Ich gehe davon aus, das eines von den vielen latex oder texlive Paketen fehlt.

Weiß

jemand einen Rat?

Vielen Dank

wuestiLast edited by wuesti on Fri Mar 27, 2009 9:48 pm; edited 1 time in total

----------

## mv

 *wuesti wrote:*   

> Ich gehe davon aus, das eines von den vielen latex oder texlive Paketen fehlt.

 

Nö, fehlen tut da nix, sonst käme ja eine entsprechende Fehlermeldung, dass er ein File nicht findet. Irgendwelche Versionen passen nicht zusammen. Hier konkret ist vermutlich html.sty total veraltet und versucht Interna von hyperref, o.ä. umzubiegen, die sich in den letzten 10 Jahren vermutlich geändert haben. Wozu dient das html.sty überhaupt? Sieht so aus, wie eine Hilfsdatei für tex2html, also nix was man in einem normalen Dokument benutzen sollte. Aber wenn ich mir den Rest des grauenhaften Headers mit lauter überflüssigen Befehlen anschaue, bei denen Ärger mit anderen Paketversionen vorprogrammiert ist, ist wohl einfach Lyx nichts, was man in einem normalen Dokument benutzen sollte. Da gibt es ja auch viel Besseres. preview-latex beispielsweise.

----------

## wuesti

 *Quote:*   

> Wozu dient das html.sty überhaupt? 

 

Es stellt folgende Befehle zur Verfügung:

    * \htmladdnormallink

    * \htmladdimg

    * \htmladdnormallinkfoot 

Mit \htmladdimg habe ich im letzten Jahrzehnt etwa 1000 Bilder für meine Homepage eingebunden. Als ich anfing, konnte Latex noch nicht vernünftig mit *.jpg umgehen. BTW: Kann es das inzwischen?

 *Quote:*   

> Sieht so aus, wie eine Hilfsdatei für tex2html, also nix was man in einem normalen Dokument benutzen sollte. 

 

Richtig!

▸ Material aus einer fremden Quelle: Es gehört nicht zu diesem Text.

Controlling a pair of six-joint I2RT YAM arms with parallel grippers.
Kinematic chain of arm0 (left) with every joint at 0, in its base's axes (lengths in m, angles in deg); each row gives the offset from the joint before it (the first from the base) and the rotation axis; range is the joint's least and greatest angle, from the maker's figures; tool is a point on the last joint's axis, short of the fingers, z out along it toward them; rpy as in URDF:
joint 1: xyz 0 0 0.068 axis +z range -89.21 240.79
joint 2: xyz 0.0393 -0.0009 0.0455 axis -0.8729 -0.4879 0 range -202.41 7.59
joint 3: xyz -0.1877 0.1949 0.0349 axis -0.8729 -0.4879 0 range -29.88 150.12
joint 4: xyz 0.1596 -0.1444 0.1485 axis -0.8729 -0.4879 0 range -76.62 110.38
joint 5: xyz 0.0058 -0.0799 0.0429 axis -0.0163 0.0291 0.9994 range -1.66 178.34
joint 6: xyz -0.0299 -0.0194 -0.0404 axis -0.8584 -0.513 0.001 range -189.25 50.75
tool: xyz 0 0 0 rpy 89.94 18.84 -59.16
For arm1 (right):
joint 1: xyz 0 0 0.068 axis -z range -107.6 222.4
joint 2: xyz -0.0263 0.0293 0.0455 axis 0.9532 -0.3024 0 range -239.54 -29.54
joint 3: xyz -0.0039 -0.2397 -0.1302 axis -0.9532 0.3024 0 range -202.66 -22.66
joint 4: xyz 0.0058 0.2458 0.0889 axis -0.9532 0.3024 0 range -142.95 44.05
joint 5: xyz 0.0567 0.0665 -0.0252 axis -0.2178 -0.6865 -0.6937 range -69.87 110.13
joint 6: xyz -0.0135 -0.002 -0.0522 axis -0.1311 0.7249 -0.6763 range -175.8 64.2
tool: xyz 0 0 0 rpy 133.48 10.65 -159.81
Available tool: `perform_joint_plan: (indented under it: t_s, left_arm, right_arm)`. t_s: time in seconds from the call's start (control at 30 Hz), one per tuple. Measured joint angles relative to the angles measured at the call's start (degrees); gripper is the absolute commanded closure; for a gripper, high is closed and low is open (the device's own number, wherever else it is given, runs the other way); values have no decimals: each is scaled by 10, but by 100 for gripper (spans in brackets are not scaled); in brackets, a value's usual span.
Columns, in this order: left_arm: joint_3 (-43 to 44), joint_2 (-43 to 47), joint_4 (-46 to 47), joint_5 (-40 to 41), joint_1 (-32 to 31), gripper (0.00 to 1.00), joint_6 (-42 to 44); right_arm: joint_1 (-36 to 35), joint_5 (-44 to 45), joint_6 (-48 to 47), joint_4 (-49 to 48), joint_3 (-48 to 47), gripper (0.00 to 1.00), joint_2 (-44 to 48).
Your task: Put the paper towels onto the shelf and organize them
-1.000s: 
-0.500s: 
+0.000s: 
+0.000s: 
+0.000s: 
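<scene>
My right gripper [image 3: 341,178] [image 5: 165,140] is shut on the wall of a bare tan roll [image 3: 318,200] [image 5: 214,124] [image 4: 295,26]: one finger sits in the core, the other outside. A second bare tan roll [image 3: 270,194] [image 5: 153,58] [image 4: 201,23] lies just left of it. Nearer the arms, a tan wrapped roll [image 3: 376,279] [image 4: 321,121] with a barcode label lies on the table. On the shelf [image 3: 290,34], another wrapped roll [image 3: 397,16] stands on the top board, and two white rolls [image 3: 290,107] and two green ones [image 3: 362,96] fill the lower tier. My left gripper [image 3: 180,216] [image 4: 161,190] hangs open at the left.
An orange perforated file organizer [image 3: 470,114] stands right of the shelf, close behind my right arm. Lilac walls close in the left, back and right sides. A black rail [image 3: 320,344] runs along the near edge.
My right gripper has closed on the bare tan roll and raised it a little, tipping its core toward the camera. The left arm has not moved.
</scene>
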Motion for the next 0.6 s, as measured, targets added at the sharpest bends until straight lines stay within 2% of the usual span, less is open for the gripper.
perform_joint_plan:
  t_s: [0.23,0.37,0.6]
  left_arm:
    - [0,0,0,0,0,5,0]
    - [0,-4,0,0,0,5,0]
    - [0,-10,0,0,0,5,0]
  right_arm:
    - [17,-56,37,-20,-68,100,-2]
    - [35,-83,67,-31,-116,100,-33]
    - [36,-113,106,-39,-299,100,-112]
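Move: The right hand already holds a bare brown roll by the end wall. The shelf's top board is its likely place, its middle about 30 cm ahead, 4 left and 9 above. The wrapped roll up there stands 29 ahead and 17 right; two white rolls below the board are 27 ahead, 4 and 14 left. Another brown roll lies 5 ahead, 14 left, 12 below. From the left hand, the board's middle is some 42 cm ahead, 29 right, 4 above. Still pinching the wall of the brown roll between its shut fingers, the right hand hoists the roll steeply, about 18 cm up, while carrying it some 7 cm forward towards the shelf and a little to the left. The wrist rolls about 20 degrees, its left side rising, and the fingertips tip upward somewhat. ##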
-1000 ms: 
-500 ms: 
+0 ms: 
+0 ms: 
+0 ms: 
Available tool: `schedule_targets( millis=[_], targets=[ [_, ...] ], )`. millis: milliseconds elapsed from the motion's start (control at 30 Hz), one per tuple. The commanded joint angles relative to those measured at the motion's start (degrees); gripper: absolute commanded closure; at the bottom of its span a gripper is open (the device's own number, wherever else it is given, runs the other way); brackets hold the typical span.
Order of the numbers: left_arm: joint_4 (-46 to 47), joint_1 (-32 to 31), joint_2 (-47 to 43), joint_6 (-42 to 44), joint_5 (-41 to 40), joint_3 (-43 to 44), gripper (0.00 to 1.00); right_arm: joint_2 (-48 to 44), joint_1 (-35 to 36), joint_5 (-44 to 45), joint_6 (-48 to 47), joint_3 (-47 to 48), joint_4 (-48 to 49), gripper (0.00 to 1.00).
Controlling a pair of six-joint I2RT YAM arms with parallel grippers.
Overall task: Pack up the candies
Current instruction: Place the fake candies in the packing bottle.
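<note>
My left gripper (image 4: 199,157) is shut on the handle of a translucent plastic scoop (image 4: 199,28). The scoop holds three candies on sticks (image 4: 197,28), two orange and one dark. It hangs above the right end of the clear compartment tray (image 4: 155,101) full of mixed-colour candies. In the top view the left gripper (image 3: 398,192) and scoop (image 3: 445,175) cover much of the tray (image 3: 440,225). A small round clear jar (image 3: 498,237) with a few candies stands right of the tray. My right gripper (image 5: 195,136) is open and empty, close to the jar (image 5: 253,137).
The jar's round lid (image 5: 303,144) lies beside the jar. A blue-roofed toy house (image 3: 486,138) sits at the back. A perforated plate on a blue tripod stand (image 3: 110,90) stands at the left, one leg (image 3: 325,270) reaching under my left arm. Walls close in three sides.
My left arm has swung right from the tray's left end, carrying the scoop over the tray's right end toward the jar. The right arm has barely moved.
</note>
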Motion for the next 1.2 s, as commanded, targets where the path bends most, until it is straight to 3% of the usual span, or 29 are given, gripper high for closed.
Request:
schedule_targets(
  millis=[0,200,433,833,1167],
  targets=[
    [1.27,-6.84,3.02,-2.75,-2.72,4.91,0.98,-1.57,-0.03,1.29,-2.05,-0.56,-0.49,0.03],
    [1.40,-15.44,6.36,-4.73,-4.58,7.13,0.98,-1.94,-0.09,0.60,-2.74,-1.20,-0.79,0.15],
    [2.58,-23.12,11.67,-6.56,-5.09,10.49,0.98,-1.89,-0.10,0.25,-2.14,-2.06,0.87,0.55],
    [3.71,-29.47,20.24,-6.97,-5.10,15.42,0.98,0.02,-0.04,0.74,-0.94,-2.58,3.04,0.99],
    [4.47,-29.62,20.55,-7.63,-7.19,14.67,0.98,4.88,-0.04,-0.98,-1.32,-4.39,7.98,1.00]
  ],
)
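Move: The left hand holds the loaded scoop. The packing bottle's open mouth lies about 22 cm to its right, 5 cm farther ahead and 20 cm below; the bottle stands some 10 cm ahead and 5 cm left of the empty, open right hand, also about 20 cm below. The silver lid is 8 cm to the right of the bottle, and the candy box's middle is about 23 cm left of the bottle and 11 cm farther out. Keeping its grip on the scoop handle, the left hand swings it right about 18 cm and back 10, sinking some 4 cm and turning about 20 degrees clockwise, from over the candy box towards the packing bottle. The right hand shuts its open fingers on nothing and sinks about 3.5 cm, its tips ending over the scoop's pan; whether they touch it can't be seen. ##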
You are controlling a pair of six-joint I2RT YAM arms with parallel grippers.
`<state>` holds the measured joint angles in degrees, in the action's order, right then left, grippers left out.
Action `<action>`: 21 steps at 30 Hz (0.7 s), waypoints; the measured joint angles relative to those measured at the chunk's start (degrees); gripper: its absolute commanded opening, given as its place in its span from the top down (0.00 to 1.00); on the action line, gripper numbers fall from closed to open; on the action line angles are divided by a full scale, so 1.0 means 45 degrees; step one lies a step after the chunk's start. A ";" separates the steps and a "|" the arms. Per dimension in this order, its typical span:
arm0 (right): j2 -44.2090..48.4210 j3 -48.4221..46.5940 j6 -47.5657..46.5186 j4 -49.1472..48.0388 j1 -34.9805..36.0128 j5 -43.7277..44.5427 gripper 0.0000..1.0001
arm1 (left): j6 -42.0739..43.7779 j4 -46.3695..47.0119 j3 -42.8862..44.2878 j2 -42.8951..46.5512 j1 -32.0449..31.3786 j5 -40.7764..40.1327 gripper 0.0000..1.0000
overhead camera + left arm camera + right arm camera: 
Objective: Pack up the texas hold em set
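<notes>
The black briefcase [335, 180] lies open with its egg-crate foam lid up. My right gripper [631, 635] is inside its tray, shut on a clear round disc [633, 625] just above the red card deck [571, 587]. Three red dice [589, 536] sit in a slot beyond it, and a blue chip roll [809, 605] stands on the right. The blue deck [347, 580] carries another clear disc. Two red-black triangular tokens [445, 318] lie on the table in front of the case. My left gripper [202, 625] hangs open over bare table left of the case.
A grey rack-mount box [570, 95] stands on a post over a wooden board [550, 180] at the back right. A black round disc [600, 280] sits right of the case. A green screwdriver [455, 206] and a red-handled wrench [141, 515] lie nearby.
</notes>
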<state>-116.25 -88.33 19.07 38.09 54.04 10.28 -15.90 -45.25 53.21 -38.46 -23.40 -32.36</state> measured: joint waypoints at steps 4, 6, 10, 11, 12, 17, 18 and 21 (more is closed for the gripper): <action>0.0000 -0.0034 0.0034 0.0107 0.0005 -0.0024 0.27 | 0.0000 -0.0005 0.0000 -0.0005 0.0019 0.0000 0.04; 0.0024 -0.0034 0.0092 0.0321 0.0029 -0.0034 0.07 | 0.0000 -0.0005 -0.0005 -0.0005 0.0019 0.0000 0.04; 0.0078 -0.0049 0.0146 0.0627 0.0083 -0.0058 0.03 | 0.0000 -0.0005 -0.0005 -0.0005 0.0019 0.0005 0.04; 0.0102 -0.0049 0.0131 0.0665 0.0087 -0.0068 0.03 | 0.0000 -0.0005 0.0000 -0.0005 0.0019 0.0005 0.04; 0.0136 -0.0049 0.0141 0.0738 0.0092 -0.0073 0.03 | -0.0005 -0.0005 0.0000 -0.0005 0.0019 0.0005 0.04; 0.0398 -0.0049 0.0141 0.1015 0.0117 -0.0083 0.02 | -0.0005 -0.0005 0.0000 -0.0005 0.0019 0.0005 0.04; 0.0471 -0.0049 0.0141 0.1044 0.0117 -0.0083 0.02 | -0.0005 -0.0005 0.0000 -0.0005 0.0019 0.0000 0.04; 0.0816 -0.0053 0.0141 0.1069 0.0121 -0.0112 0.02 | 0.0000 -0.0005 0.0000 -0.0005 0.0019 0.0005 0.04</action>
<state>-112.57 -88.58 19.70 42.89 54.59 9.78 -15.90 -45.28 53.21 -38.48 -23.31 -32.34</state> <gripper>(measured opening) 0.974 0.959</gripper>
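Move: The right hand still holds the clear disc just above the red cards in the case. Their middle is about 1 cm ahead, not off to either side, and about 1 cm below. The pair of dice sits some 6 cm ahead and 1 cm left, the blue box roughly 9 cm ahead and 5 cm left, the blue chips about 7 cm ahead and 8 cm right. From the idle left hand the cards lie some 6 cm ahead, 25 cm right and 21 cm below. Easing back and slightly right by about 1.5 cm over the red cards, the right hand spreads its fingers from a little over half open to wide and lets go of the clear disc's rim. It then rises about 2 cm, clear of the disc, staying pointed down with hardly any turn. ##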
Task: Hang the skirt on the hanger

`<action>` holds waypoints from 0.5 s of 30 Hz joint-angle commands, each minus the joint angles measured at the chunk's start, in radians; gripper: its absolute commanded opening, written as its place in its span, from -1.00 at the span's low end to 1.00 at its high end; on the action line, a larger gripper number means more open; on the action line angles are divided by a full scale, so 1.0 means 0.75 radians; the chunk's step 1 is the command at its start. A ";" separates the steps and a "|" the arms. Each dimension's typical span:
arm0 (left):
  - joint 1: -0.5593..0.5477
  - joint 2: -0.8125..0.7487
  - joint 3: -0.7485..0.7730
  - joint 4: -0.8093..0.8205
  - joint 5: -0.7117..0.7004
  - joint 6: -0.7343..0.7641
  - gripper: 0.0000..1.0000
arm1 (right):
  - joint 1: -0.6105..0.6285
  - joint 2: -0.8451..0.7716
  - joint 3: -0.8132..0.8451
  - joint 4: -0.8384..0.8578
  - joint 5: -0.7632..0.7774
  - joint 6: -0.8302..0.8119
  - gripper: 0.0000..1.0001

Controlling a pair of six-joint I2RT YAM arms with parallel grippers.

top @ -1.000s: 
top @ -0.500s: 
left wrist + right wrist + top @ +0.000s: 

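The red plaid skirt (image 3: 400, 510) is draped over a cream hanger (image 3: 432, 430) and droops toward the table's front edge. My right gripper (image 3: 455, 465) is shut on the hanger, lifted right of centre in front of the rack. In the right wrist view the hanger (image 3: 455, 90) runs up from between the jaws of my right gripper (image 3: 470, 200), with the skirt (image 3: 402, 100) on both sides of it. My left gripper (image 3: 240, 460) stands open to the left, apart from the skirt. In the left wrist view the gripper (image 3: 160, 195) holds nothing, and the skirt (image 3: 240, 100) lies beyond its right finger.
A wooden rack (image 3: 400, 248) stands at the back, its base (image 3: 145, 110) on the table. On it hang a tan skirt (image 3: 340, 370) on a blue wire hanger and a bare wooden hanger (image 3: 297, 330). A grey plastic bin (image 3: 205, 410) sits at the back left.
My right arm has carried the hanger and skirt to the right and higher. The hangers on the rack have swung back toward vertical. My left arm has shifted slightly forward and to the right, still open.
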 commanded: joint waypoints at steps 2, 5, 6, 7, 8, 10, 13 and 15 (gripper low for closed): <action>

Ich benutze aber latex2html.

----------

## wuesti

In einem Anfall von Wahnsinn habe ich einfach das gesamte Verzeichnis ....../html mit der html.sty von Ubuntu nach /usr/share/texmf-site/latex kopiert. 

Man glaubt es kaum, trotz verschiedener Pfade läuft latex problemlos durch.

Vielen Dank

wuesti

----------

## mv

 *wuesti wrote:*   

> Als ich anfing, konnte Latex noch nicht vernünftig mit *.jpg umgehen. BTW: Kann es das inzwischen?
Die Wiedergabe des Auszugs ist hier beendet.